» Required action:
Could you copy every line of the data that contains the word "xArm"?
[[ Exercise data, beginning ]]
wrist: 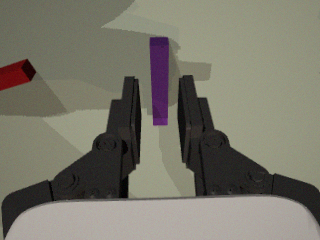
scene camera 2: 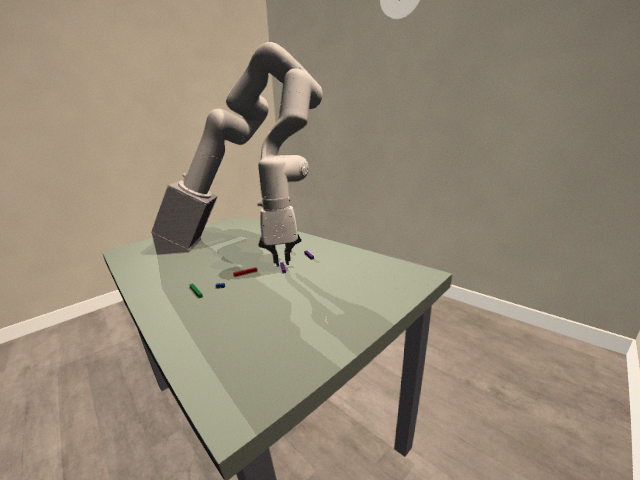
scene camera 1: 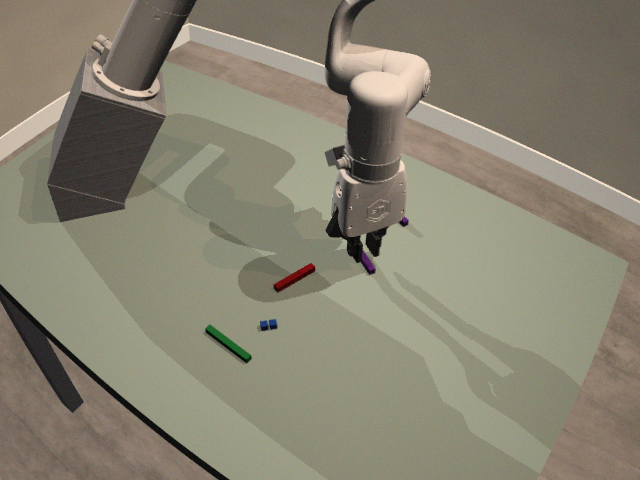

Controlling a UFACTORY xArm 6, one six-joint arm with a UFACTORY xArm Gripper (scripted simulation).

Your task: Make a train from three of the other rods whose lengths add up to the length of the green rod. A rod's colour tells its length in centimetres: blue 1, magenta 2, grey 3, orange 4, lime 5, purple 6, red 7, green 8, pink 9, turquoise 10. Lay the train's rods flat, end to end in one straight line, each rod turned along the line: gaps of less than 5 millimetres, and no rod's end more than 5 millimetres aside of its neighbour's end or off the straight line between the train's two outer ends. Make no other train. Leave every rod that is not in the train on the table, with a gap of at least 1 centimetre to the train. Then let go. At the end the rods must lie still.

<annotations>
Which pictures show my gripper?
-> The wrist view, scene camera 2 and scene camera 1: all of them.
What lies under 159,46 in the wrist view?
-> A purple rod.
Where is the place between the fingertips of my gripper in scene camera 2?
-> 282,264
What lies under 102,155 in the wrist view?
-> My gripper.
</annotations>
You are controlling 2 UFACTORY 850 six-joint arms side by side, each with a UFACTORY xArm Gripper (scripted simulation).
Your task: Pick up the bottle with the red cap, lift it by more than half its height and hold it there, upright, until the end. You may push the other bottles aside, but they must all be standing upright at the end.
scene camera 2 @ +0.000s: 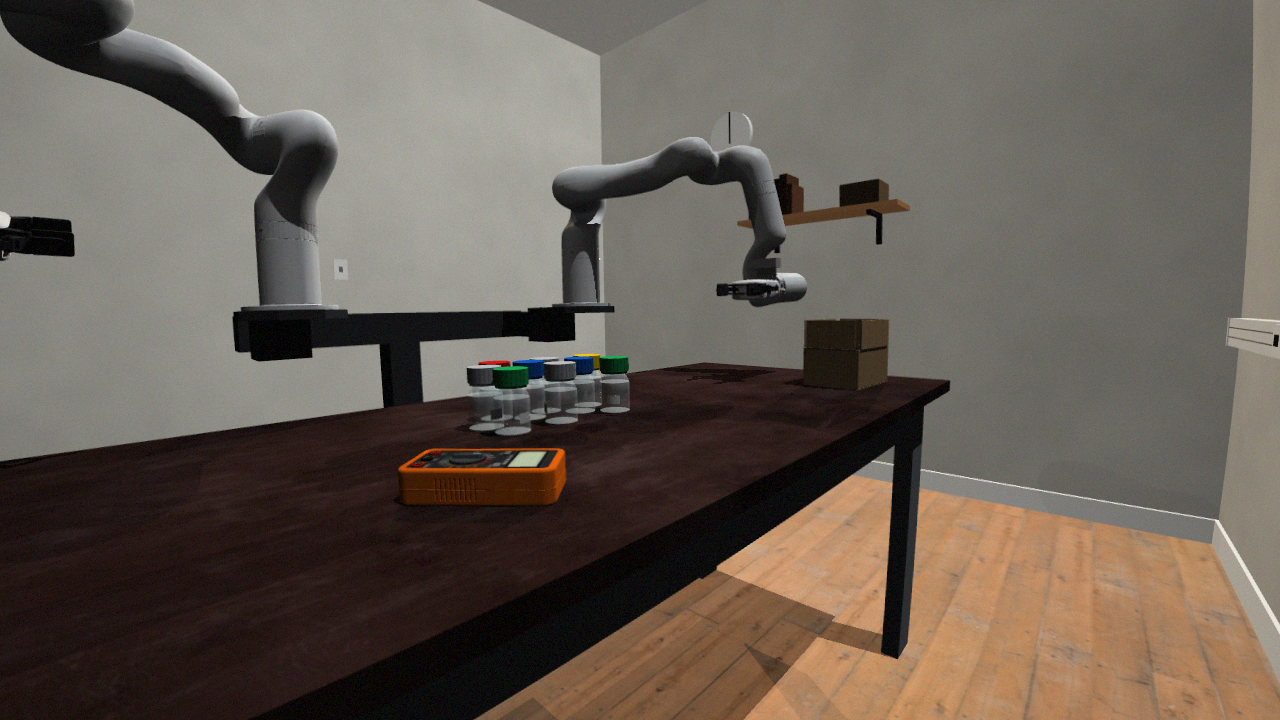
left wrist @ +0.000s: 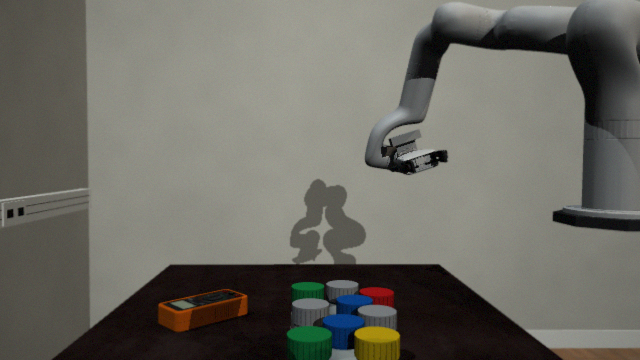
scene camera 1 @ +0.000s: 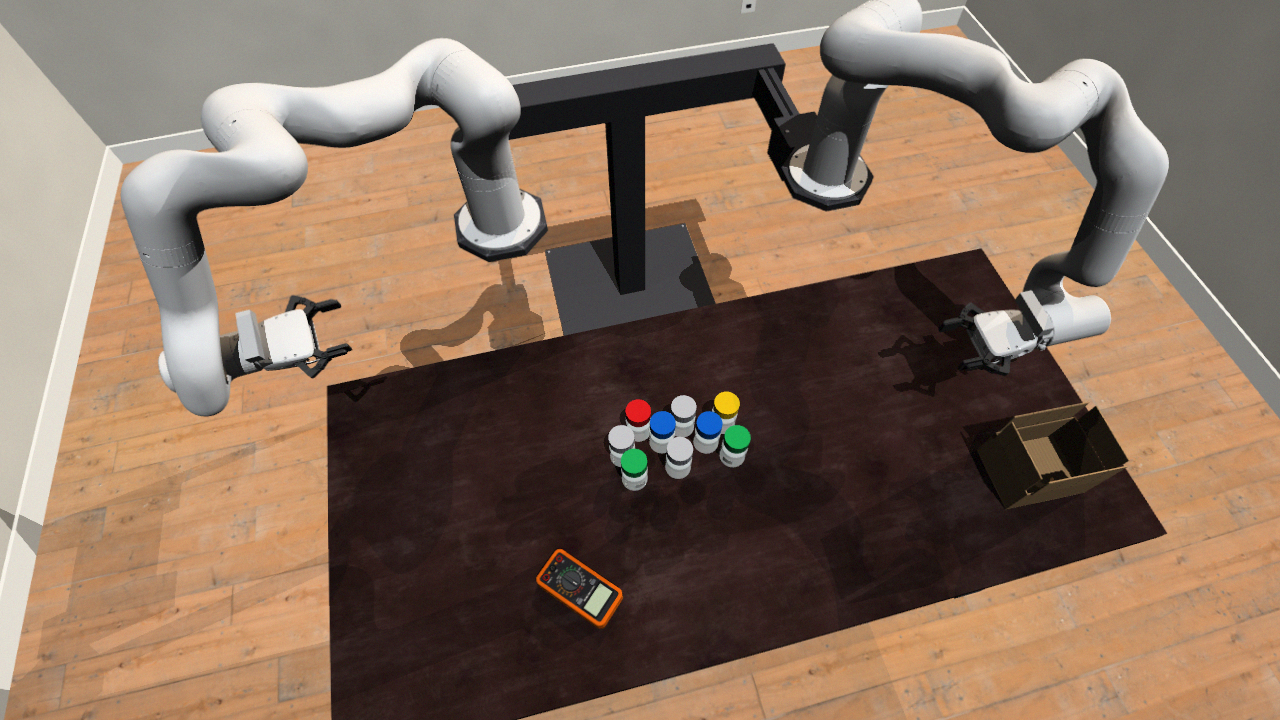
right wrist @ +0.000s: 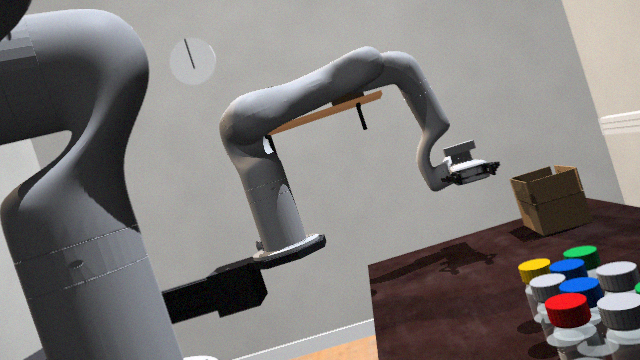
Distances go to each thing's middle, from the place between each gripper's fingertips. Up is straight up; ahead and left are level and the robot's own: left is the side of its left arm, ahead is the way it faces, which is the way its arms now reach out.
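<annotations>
Red-capped bottle (scene camera 1: 638, 412): from my right hand (scene camera 1: 344, 324), 19 cm ahead, 55 cm to the left, 26 cm below. Cardboard box (scene camera 1: 1059, 449): from my right hand, 45 cm ahead, 138 cm to the left, 24 cm below.
My left gripper (scene camera 1: 950, 346): 180 mm to the right of the cardboard box, 220 mm short of it, 180 mm above it. Red-capped bottle: from my left hand, 640 mm to the right, 50 mm behind, 190 mm below.
</annotations>
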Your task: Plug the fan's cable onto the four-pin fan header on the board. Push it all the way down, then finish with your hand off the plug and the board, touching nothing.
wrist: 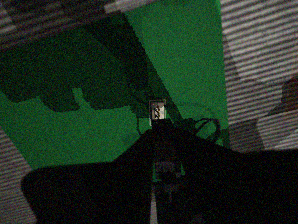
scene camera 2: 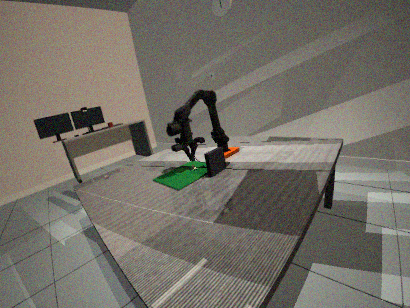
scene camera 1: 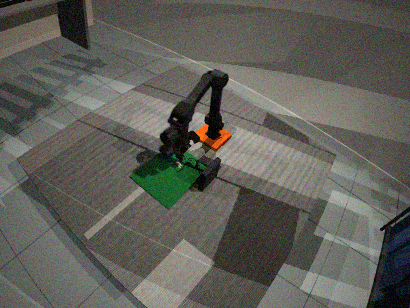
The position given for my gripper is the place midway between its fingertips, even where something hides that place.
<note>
I see my gripper point(wrist: 162, 133) and a green board point(wrist: 82, 96).
</note>
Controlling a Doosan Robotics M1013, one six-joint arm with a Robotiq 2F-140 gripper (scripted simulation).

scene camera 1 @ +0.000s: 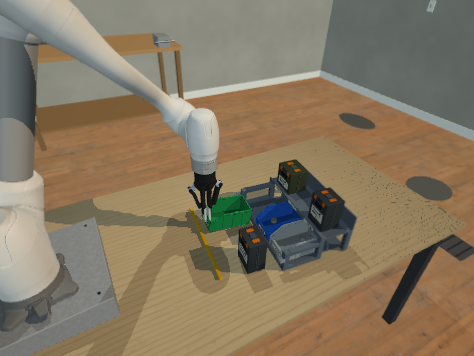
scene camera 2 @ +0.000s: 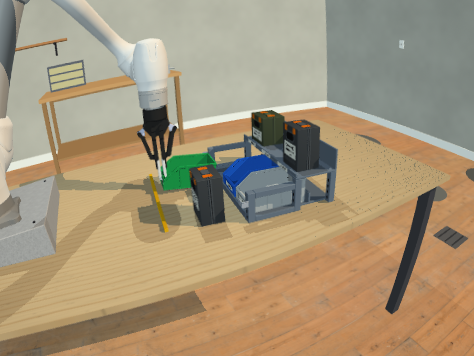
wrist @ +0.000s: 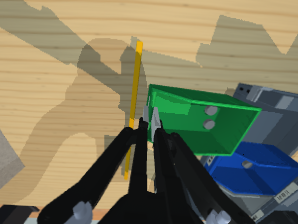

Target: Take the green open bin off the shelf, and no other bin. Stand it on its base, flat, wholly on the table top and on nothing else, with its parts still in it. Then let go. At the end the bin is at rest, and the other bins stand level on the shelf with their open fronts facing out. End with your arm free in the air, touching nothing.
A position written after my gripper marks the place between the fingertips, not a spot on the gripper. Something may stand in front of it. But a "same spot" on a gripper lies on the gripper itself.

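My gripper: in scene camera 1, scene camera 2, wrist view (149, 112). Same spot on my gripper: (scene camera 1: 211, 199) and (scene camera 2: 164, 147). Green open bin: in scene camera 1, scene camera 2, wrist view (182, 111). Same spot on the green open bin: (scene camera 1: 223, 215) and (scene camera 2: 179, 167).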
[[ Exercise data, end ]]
» Solution below:
Controlling a UFACTORY xArm 6, one six-joint arm with a UFACTORY xArm Gripper (scripted simulation).
You are controlling 2 UFACTORY 850 six-joint arms side by side, each with a UFACTORY xArm Gripper (scripted simulation).

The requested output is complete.